The honeymoon is certainly over in my 12 week challenge where I intend to beat Pierre Spies’ time in his Virgin Active Challenge at the end of it. In the first two weeks we were doing stuff to develop basic strength and conditioning towards the challenge. As someone that hasn’t been in a gym in over 8 years (other than to buy a smoothie), it was all kind of novel and fun, but in week three stuff started getting a whole lot more real!
The sports fan to sports man efforts this week centered around tackling free weights and a range of exercises that left no muscle unworked.

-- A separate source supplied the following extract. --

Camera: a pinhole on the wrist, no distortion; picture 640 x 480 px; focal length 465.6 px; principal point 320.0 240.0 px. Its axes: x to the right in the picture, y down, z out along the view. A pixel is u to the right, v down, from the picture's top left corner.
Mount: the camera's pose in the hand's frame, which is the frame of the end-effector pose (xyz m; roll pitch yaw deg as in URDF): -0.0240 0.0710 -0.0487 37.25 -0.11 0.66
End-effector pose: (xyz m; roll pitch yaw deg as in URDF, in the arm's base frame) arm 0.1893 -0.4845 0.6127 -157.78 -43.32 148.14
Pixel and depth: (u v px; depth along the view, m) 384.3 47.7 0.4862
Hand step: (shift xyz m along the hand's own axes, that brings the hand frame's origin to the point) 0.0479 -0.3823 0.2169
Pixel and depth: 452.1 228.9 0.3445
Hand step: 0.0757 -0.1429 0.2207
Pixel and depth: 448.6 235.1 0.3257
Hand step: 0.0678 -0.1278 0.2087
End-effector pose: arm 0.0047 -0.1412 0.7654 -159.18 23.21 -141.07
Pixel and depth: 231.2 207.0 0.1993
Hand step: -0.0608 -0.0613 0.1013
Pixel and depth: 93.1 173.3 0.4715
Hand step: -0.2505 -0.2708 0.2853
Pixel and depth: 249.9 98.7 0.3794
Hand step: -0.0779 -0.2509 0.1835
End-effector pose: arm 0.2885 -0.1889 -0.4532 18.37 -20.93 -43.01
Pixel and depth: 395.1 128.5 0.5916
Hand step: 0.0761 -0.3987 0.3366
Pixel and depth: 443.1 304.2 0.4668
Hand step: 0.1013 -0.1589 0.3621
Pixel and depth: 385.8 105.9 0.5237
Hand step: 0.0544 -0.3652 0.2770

Yup, a fair amount of stiffness followed, but thanks to trusty trainer Dom it was nothing drastic as we are concentrating on correct technique at all times and using full range of motion with each exercise. So often people start gym, give it a good go but then after a week or two just don’t return because of the stiffness or even injury. This is of course not to say Dom isn’t pushing me to a healthy limit, I have just 12 weeks to beat a physical fitness icon in a challenge that requires strength, flexibility and stamina – workout time is therefore very much go time! Of the three sessions I do each week at the Sandton Virgin Active with Dom, two are focused on full body strength exercises, the third an ever changing circuit focusing on elements needed for the actual challenge. With great progress being made in the first two weeks, Dom included some basic kettle bell drills this week which my legs were naturally very grateful for… (this was the third circuit by the way hence my near exhaustion)
Despite all the sweat and exhaustion that comes with these exercises, they are actually still a load of fun. The discomfort you feel of being out of breath or trying to move muscles that appear to have turned to jelly is so temporary. The amazing post workout feeling though, well that lasts way longer and makes everything so worth it. At the end of next week I shall post some figures showing the progress we have made so far such as body measurements, weights used in exercise etc etc, but we are also going to start doing a few other measurable tests each week to further illustrate progress. Like push ups in a minute:
So that’s that for another great week (42 push ups by the way). Have a happy healthy weekend!